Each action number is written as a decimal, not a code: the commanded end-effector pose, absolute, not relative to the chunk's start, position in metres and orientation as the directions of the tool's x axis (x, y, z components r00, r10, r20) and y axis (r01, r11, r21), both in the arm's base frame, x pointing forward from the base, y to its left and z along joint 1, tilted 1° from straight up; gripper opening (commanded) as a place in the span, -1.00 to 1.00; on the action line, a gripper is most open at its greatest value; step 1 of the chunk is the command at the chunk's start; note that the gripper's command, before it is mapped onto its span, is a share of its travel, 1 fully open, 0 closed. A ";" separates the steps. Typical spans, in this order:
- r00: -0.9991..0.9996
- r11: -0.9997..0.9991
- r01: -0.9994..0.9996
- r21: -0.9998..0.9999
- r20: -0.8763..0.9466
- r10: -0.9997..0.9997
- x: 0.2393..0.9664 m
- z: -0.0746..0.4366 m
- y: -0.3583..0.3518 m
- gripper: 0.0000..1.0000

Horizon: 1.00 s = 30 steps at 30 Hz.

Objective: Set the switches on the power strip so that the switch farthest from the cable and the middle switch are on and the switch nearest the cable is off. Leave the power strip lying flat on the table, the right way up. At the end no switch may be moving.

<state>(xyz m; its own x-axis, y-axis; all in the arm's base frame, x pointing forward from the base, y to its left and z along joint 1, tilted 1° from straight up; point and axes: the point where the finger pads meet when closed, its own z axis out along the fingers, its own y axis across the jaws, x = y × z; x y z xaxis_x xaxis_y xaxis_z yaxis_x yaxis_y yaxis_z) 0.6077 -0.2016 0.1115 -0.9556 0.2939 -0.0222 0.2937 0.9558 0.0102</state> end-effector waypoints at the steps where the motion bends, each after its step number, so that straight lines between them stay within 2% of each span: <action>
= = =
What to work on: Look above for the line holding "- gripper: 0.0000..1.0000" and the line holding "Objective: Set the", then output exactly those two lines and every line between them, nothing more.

Worked solution:
- gripper: 0.0000..1.0000

Horizon: 1.00 s = 30 steps at 30 Hz.

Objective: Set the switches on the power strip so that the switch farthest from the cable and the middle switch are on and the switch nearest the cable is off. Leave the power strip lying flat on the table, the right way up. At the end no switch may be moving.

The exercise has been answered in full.